Sitelinks and AI Search
In AI-generated search results, the concept of sitelinks is evolving:
- AI Overviews may link to specific sections of your site, functioning like algorithmic sitelinks
- Conversational AI search (ChatGPT, Perplexity) cites specific pages, and the pages they choose often mirror what would be sitelinks
- Strong site structure helps AI systems understand which pages to recommend for different aspects of a query
Common Issues
- Wrong pages appearing as sitelinks — Usually caused by unclear site structure or internal linking that emphasizes the wrong pages
- No sitelinks showing — Common for new sites or sites with flat structure where Google can't identify a clear hierarchy
- Outdated pages in sitelinks — Old pages with many inbound links may persist as sitelinks even after you've restructured. Update internal links to point to current pages.
- Sitelinks appearing for the wrong query — Ensure your homepage and brand pages clearly signal what your site is about
FAQs
Can I remove a specific sitelink?
Google removed the Search Console sitelink demotion tool in 2016. You can't directly remove sitelinks. To discourage a page from appearing, reduce internal links to it, add a noindex tag (extreme), or redirect it if it's truly obsolete.
How long does it take to get sitelinks?
There's no fixed timeline. New sites rarely get sitelinks until they've built authority and a clear site structure — typically 6+ months.

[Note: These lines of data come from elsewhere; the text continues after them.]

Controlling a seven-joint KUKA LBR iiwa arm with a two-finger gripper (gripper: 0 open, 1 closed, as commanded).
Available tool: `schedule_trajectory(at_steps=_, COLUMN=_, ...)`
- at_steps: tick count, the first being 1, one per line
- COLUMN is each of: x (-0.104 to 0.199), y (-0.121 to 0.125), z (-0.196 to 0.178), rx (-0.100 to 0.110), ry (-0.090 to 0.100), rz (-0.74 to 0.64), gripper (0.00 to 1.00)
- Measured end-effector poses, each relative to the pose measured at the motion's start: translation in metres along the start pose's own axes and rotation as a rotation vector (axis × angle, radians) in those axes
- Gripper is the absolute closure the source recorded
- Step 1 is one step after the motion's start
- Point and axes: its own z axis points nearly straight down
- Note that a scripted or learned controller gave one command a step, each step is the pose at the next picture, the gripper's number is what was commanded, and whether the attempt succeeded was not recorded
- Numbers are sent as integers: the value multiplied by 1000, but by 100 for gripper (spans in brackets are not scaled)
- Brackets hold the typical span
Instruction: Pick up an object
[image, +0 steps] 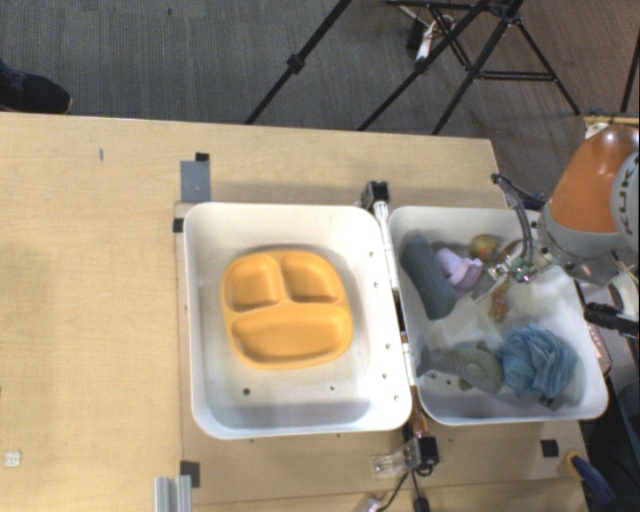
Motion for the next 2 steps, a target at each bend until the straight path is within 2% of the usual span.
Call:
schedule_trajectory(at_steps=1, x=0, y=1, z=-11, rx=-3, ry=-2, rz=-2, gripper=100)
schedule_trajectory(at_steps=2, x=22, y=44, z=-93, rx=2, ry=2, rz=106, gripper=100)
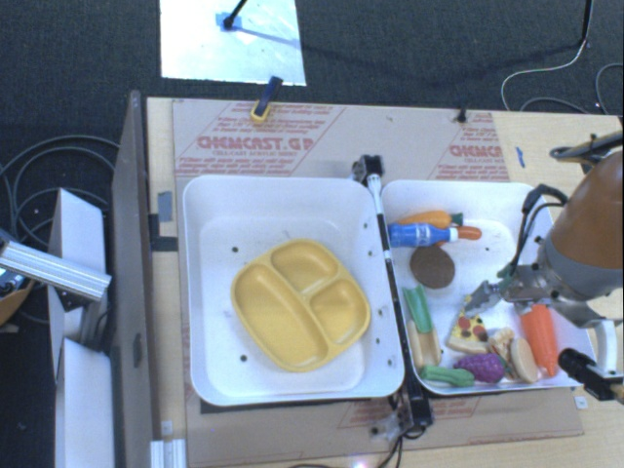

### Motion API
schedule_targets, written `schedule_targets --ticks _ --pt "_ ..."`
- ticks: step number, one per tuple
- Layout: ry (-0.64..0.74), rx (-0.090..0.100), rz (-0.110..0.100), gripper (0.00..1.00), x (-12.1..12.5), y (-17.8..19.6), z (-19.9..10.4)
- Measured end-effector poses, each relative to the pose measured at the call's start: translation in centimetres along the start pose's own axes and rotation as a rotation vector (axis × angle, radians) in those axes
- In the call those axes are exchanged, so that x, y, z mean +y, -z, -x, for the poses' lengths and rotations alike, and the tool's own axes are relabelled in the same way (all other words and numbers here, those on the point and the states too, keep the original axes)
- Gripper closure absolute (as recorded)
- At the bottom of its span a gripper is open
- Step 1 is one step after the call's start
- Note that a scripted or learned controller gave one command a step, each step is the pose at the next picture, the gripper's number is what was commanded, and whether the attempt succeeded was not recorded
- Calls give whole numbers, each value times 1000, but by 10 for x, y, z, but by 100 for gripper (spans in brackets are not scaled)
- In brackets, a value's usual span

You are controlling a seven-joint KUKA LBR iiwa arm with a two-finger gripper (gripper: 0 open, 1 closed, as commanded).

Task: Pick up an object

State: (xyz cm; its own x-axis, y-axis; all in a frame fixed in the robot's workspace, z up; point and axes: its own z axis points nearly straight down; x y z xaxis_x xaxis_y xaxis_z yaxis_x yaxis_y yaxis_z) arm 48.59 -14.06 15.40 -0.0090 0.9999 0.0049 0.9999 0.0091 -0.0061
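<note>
The grey arm with its orange band reaches in from the right over the right-hand shallow white plastic bin (507, 198), and its metal two-finger pincer (507, 291) hangs low above that bin's right half. Whether the pincer is apart or together cannot be told from this slanted view, and nothing can be seen gripped in it.

Just below and left of the pincer lies one triangular yellow toy pizza slice with red dots (470, 333), close beside it. Directly below the pincer sit one small tan toy bread piece (504, 342) and one tan oval bun (525, 359); just beside these, below and slightly right of the pincer, lies one orange toy carrot (540, 337). Further below and left is one purple bunch of toy grapes (482, 367), with one green toy pod (447, 375) beside it at the bin's near edge. Left of the pincer rests one flat brown round disc (432, 268). Above and left of it lie one blue-and-white toy bottle (422, 234) and one orange elongated toy (435, 218). Far left, along the dividing wall, stand one green stick (419, 310) and one tan stick (426, 343).

Well apart to the left, the second white bin (224, 203) holds one yellow three-compartment plastic tray (298, 303).
</note>
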Motion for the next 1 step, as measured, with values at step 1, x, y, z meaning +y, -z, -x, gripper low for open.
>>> schedule_targets --ticks 1 --pt "-7 -14 15 0 3 -63 -31"
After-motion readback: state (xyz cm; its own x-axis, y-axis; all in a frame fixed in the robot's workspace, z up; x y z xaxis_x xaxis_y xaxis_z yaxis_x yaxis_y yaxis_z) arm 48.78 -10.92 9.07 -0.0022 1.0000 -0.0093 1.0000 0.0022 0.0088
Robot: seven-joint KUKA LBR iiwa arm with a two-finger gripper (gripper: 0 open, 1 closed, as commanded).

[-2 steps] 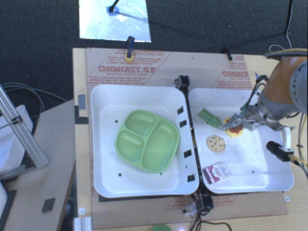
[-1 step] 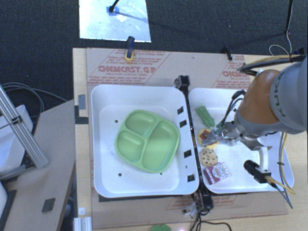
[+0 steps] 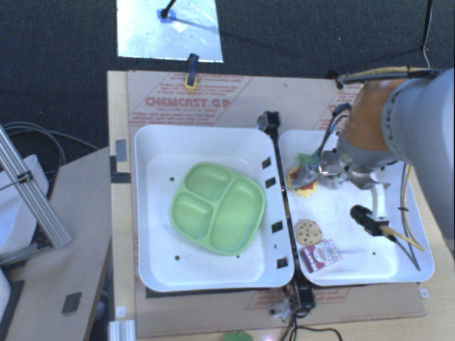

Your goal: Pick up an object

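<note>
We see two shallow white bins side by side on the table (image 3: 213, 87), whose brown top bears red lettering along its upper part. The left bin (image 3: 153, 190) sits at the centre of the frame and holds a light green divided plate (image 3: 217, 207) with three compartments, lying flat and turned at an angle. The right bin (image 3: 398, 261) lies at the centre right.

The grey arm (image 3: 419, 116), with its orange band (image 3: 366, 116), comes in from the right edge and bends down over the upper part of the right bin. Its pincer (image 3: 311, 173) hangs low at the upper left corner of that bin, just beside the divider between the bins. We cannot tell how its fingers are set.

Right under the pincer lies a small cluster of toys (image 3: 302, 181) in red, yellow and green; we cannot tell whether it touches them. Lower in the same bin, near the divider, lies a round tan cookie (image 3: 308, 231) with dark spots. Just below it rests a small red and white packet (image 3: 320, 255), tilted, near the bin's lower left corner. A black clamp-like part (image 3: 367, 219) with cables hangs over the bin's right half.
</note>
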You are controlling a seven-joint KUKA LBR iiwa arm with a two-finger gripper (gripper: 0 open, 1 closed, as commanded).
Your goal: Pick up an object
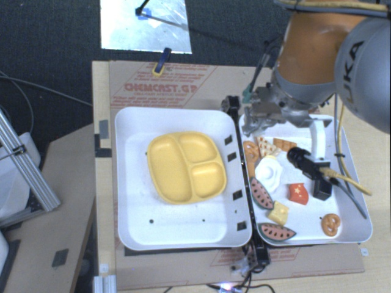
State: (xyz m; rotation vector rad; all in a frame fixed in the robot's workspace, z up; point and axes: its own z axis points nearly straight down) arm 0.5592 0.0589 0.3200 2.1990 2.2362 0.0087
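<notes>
The right bin (357, 224) holds several toy foods: a fried egg (269, 171), two watermelon slices (261, 194) (276, 231), a cheese cube (279, 213), a red strawberry piece (297, 193), a pretzel (330, 224) and crackers (264, 145) beside an orange slice (285, 144). My gripper (252, 126) hangs over the bin's back left corner, just above the crackers and close to the wall between the bins. Nothing shows in its grasp.
A yellow divided plate (185, 166) lies in the middle of the left bin (131, 218). The arm's orange and grey body (317, 47) covers the back of the right bin. A shiny sheet (145, 17) lies behind the bench.
</notes>
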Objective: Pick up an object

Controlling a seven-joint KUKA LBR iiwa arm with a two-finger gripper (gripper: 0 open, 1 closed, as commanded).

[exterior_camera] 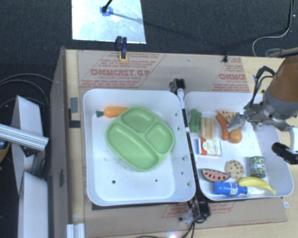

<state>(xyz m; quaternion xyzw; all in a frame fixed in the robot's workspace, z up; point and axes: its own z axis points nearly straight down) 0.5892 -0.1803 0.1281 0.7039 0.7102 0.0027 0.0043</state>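
Orange ball [235, 136] lies just below the pincer [237, 123] in the right bin [283, 182].

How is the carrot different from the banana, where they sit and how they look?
The carrot is orange with a green end and lies in the left bin, touching the green divided plate; the banana is yellow and lies in the right bin, beside the blue bottle. The carrot looks straight, the banana curved. Both are long toy foods lying flat.

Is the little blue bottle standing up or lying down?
Lying down. The blue bottle rests on its side in the right bin, beside the banana.
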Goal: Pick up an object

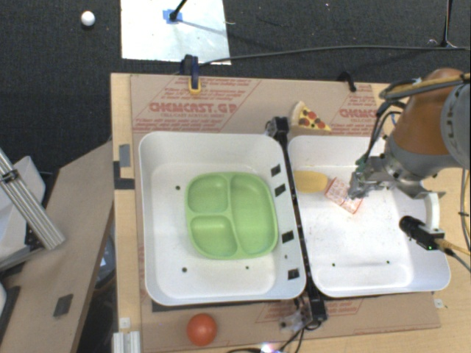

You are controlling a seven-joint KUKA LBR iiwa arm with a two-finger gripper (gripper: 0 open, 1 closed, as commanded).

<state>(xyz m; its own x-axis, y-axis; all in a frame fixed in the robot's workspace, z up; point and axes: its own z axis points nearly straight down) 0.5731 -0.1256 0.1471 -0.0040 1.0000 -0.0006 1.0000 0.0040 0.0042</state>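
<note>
Worktop (221,98): brown board printed with red lettering, set on dark carpet.
Left bin (158,271): carries a green divided plate (230,215).
Right bin (383,271): carries a yellow piece (310,182) and a red-and-white packet (342,195).
End effector (359,187): poised at the packet's right edge; finger state cannot be told.
Surroundings: pizza-slice toy (310,118) behind the bins, orange ball (201,329) on the front edge, white sheet (175,20) on the carpet.

Tray (232,215) in left bin (158,160); packet (343,195) in right bin (383,271).

Robotics lab: bins (221,149) on protective-papered bench (221,101).
</note>
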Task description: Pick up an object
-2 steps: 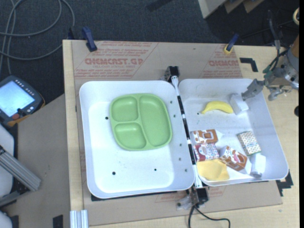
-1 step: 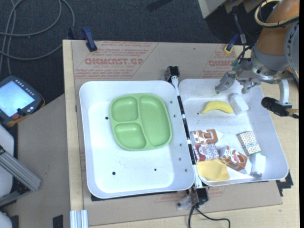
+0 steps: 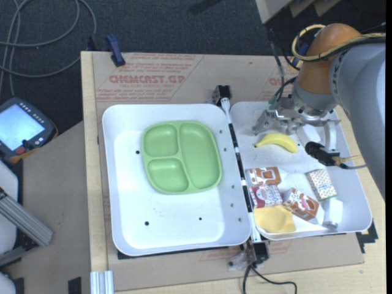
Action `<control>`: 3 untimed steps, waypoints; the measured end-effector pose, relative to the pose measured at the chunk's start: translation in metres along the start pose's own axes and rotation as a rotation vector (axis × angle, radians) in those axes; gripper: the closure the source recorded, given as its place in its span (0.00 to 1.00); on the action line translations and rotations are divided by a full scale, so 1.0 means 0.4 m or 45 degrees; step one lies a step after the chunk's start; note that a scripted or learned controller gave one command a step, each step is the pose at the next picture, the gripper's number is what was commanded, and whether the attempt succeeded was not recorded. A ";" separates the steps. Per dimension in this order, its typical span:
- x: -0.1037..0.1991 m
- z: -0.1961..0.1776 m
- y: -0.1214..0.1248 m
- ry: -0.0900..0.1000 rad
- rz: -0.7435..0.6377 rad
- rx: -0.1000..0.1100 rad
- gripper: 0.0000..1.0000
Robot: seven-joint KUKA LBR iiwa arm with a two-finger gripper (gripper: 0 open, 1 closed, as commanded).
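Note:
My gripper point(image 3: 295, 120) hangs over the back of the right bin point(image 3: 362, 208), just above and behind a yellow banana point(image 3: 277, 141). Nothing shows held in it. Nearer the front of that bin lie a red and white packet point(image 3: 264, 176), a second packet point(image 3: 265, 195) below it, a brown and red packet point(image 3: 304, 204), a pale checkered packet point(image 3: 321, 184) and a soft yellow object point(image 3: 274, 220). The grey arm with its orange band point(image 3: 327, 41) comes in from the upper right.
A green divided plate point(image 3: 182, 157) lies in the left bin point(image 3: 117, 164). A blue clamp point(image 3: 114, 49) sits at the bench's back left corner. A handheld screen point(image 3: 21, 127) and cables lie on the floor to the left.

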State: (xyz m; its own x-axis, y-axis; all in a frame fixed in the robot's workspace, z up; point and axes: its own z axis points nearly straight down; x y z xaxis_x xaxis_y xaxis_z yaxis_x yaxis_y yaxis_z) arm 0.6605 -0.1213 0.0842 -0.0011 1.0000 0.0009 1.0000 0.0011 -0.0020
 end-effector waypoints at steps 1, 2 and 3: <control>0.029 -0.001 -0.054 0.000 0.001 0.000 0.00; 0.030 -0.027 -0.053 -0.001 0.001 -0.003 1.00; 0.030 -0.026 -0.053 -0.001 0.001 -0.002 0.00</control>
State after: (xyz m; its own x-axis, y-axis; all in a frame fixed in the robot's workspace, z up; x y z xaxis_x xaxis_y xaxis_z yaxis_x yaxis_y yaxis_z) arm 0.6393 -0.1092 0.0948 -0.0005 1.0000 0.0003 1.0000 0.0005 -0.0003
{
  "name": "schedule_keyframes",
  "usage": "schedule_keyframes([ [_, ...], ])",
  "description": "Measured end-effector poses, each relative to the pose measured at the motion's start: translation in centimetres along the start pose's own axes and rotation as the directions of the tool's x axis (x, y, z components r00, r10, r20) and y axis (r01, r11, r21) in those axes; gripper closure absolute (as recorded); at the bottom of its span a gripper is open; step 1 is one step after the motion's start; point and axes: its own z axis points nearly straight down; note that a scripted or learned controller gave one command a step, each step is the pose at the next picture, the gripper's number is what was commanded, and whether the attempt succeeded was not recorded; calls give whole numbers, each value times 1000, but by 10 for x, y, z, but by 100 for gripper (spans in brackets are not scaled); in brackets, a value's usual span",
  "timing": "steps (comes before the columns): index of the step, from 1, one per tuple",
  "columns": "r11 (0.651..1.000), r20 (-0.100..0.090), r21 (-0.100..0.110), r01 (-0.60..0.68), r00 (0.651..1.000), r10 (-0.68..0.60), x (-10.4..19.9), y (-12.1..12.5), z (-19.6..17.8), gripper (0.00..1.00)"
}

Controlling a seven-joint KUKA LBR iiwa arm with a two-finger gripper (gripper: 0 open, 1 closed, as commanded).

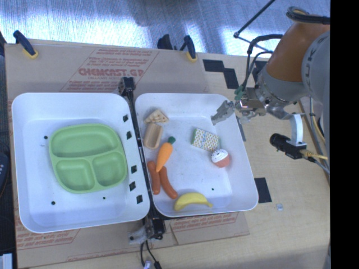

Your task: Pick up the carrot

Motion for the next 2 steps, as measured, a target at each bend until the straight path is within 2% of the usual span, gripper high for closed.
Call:
schedule_keyframes([
  [1, 994, 0, 2, -109, 994, 109, 55, -42, 31, 0],
  [2, 994, -1, 3, -112, 994, 112, 111, -43, 140, 0],
])
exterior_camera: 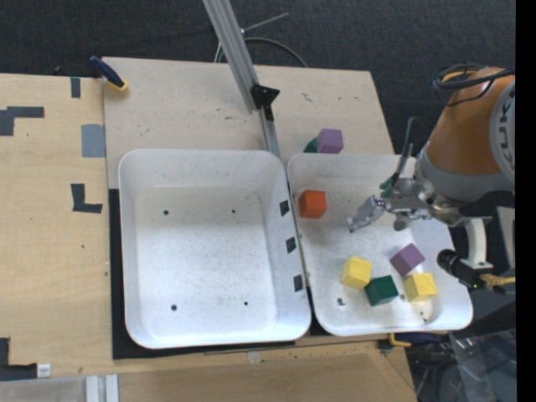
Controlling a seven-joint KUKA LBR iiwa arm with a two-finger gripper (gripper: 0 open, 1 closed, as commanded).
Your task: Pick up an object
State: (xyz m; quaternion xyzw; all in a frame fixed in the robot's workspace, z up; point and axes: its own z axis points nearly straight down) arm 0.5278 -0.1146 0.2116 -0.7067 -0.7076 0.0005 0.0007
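Grey metal claw (362, 219), its grip state impossible to tell, hovers in the right bin (335, 167) between an orange cube (312, 203) and a yellow cube (357, 272).

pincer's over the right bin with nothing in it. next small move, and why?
Probably shift the pincer toward the orange cube before descending. That cube sits alone in the right bin, close beside the pincer, while the other cubes crowd together lower down.
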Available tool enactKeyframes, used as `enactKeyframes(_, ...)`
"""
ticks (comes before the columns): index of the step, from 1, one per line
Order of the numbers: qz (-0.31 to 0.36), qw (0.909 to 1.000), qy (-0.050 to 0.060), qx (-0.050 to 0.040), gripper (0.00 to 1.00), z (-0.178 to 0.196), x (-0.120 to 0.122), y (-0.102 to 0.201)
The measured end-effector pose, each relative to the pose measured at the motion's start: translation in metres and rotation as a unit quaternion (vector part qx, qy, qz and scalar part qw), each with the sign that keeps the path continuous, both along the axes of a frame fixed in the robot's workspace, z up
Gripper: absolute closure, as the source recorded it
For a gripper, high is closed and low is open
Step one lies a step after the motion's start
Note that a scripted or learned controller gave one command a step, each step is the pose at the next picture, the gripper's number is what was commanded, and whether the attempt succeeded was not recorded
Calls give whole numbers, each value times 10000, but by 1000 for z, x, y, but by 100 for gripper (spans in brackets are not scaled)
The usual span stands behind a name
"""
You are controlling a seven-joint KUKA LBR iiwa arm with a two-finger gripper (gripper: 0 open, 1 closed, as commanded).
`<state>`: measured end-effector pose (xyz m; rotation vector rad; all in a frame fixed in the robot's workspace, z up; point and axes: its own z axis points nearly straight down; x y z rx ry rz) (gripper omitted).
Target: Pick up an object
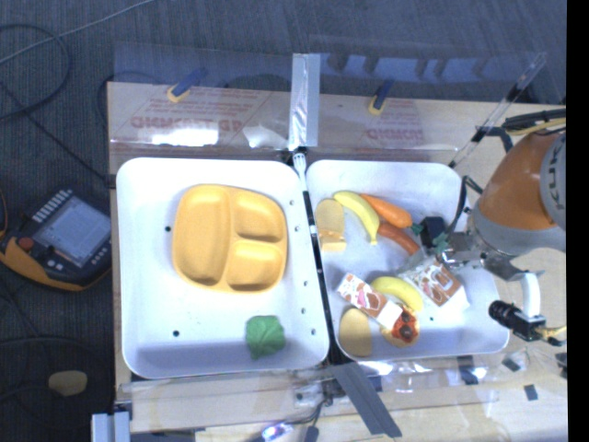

Established sites with strong brand recognition often get them automatically.
Do sitelinks affect rankings?
Sitelinks don't directly affect rankings — they're a result of good rankings and site structure, not a cause. However, the increased CTR from sitelinks can indirectly reinforce your ranking position over time.
Are sitelinks the same in mobile and desktop results?
Mobile sitelinks typically show fewer links (2-4 vs. 4-6 on desktop) and use a more compact format. The page selection may also differ based on mobile user behavior patterns.